Wednesday, October 24, 2012

Book One Progress: That Part

It's been hard finding time to blog. Or to find something I feel like saying.

This week I wanted to write about writing ethnic minority characters, but I think I'll wait on that until later. It was applicable when I planned it, but now I'm working on something else. So look for that in the future, if you're interested.

Instead, I want to talk about my novel, or rather the progress of my novel. As you might know, I'm currently writing the first book of what I envision as a series of four. I'm not really sure what genre to label it--there's a blend of the paranormal, science fiction, and a little magic, but it's all very real-world based, so I guess it falls into magical realism. It is definitely teen lit. As a writer who hasn't been writing for some time, it's one of those pet projects I've had lying around for the last ten years (not exaggerating), but has changed so much it barely resembles the project it once was. I'm glad for that. I'm glad it took me so long to really work on it. I'm glad I scrapped beginning chapters, restructured the entire plot, the main character, and let it develop organically. It's at that stage now where I'm really excited about what I want to do with it, and where I see it going, and I know it's probably a big mess now, but that's what revision is for--fixing the mess.
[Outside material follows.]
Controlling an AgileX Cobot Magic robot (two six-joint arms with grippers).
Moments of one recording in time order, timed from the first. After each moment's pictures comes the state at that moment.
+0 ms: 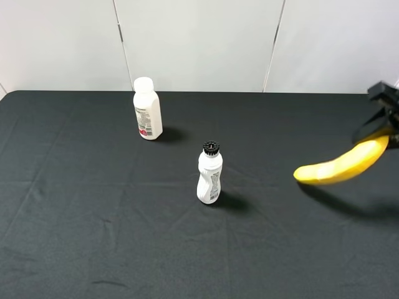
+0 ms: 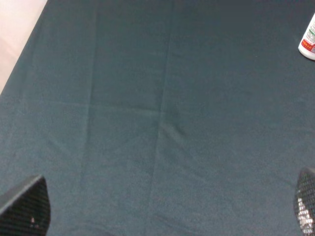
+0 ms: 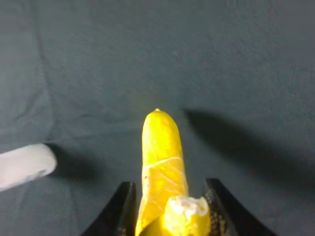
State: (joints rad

But that's all exposition and totally here just to provide some grounding for anyone reading this as to what my big project is all about.

My point is that I'm at that chapter. One of them, anyway. That chapter I've been dreaming about in my head for ages. That chapter I've been so excited to write that part of my motivation has been writing just to get here. At this moment. It's the second time I've hit this point in this book (there are three in the first book, and so many more in the entire series), but this is the really big one. The one that's going to set absolutely everything in motion for the remaining duration of the series even if it doesn't seem like it. I'm a little terrified to write it.
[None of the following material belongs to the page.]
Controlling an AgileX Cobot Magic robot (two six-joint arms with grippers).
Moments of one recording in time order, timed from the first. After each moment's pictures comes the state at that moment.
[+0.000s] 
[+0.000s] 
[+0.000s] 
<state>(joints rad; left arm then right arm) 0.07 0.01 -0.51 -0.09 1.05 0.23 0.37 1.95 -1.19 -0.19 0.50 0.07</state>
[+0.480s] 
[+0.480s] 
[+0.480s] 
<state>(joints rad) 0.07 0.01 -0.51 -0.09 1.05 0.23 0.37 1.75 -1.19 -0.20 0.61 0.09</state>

I have a problem with trusting my writing. I know what I want to say, and I'm pretty good at letting my characters say what they want to say, but I'm so bad about not editing my characters. I revise too soon (too often as I'm writing, which is a problem). I second-guess myself--that my writing isn't good enough. And I never feel this as strongly as when I get to these points--these important points that I'm dying to write but that I think I'll totally fuck up.

I can place blame for this one primarily in youthful arrogance. As a teenager I thought I was a pretty good writer, and now when I look back on that work, I want to gag myself with a spoon. It makes me wonder if all my writing was that bad (it wasn't--I am sometimes impressed by the work I did in my early twenties, mainly because it doesn't make me cringe, and while there are problematic areas I can recognize, I wish I could have seen my own progress at the time--maybe I wouldn't have quit). And here I jump again too far ahead of myself. Because now I'm second-guessing how my writing will come across now, and there's no way to know. Not now, anyway, and I really am of the belief it doesn't matter if I have a novel of crap because that's easier to revise than nothing. I need a complete story before I can solicit feedback. I know that, but it's hard for me to accept that.

So for a discussion topic, I find my weakness to be second-guessing myself. What are/were your writing-related weaknesses and what do you do to overcome them?